Of course, writing the above triggered a sharp crescent of pain just above my armpit, as it I'd been hit by a slingshot steel ball. One very neat spot. Almost clinical. And if I rearrange my arm, the pain retreats.
Until I reposition my arms and set to writing on my laptop.
Pain free, until the next twinge, throb or searing ache.
With the exception of my left arm and shoulder and hand I am relatively pain free.
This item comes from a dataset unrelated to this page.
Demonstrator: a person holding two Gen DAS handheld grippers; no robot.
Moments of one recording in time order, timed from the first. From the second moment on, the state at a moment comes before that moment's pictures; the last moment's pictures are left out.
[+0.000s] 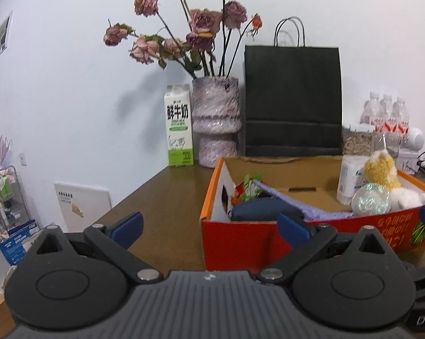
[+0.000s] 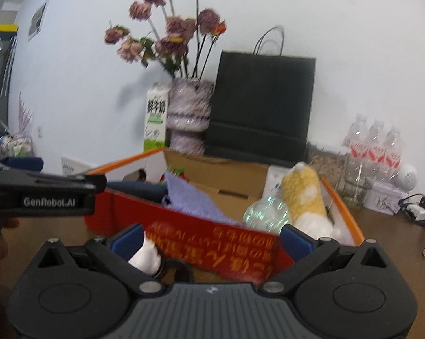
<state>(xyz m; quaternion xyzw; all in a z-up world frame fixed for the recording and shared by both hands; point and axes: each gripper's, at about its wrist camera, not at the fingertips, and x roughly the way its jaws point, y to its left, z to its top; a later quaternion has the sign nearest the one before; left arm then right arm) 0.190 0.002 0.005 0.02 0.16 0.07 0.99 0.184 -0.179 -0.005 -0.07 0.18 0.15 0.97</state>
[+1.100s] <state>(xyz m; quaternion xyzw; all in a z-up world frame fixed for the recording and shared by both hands) 0.195 0.009 -0.007 0.04 0.24 0.05 0.97 0.206 -0.174 -0.024 -0.04 0.30 0.24 0.92</state>
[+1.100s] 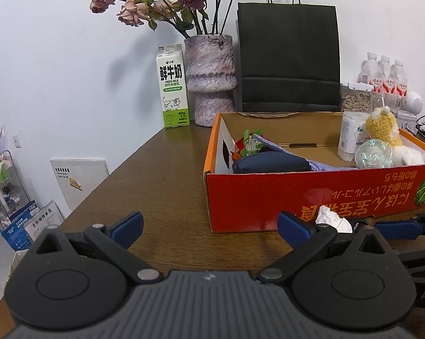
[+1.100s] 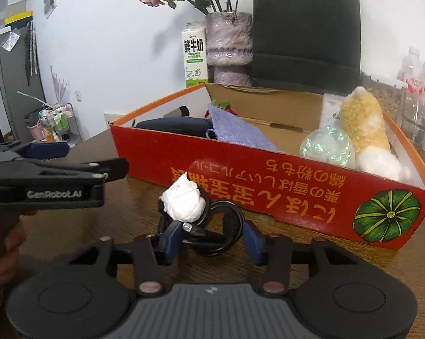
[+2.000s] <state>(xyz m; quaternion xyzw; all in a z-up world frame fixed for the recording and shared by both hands) 0.190 -0.038 -0.014 0.07 0.22 -0.04 0.97 0.203 -0.233 -0.017 -0.02 0.30 0.17 0.94</state>
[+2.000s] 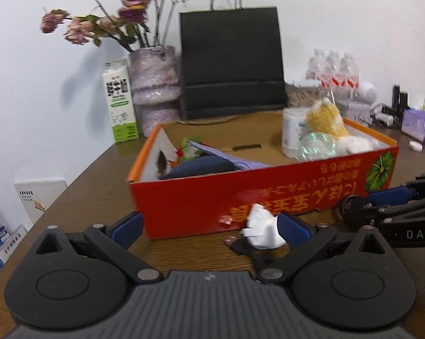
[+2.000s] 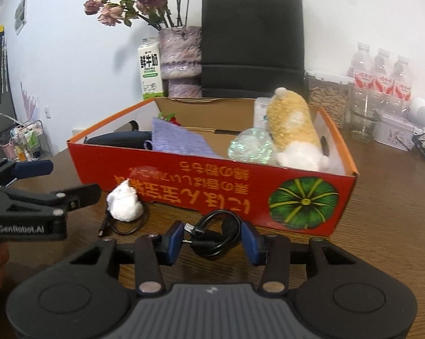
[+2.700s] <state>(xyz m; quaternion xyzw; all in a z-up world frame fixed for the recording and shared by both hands) 0.199 -0.058 -0.021 0.04 0.26 -0.08 0.96 0.201 -0.242 -0.023 -0.02 0.31 0.16 0.94</state>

At 59, I count that as a blessing. I am extremely lucky. I have somehow been spared the pain that fills so many people's lives.
Normal aches and pains. Headaches. Backaches. Muscle spasms.
Five sprained ankles. Tendinitis in the knee. Dislocated thumbs. Swollen knees. Second-degree burns. A concussion or two. The stuff one collects in space and time.
Pain is private. Hard to describe. Even harder to explain.
How do you convince another of what you are feeling, especially in an age given to exaggeration, low tolerance, high expectations, an insistence that we can feel good all of the time? An age fraught with distractions and anodynes, pain killers and drugs and booze and faith that is reduced to new age crystals or crystal meth or evangelical promises that our sins and pains can be cleansed by revelation? Or that pain can be excoriated by acts of terror and counteracts of revenge? That we can erase pain from our existence by achievement. By an accumulation of a lifestyle. By walling ourselves away from the world.
It is, as I recall from my days among a college of behaviorists, a first person report. It cannot be observed. Thus it is unreliable. It is not quantifiable, measurable.
Still, we have pain clinics. Copper bracelets, miracle healing waters, aspirin, acetaminophen, ibuprphen, vicodin, oxycodone, muscle relaxers, emu oil, dream catchers, miracle juicers and bullet blenders that will wash away your pain and excess weight and toxins.
And these are only for those physical ailments that drag us into private alleys of agony.
There's no need here to explore the emotional or spiritual or emotion pain that fills so much of our lives.
Still, behaviorists will tell you that we can only observe pain as behavior. If that is so, are not many of us in agony?
And what of empathy, literally "in" + "feeling": bringing inside ourselves the pain of others?